● **MATERIAL PROVIDED**
<<<<
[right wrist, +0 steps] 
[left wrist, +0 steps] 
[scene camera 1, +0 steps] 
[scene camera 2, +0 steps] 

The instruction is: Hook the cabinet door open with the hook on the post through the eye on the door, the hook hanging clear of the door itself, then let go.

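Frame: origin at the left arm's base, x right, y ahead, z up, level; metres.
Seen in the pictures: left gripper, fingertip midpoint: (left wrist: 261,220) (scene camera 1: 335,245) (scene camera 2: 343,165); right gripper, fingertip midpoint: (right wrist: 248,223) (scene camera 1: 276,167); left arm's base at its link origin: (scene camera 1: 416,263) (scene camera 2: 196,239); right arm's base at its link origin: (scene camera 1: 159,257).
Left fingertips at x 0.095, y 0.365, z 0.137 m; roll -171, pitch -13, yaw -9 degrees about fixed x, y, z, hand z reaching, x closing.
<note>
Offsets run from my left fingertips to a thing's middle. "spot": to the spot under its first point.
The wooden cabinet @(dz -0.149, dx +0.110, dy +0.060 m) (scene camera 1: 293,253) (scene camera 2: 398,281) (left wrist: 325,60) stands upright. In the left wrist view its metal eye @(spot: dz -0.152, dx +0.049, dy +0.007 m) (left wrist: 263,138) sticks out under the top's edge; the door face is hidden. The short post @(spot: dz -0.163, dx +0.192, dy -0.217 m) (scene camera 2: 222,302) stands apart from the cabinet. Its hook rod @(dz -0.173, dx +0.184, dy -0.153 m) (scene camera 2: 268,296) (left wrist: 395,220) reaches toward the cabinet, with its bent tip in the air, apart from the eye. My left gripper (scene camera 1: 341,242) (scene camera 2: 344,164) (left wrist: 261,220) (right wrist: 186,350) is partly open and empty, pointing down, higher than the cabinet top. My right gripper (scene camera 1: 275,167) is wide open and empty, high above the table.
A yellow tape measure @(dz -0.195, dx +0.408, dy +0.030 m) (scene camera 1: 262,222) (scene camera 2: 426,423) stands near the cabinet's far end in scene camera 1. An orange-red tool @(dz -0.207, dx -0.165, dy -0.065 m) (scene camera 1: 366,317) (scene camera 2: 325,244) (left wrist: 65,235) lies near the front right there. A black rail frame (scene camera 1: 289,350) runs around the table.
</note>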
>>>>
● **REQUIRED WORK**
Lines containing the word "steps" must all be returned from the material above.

● **TASK OUTPUT**
[right wrist, +0 steps] 
[left wrist, +0 steps] 
[scene camera 1, +0 steps] 
[scene camera 2, +0 steps] 

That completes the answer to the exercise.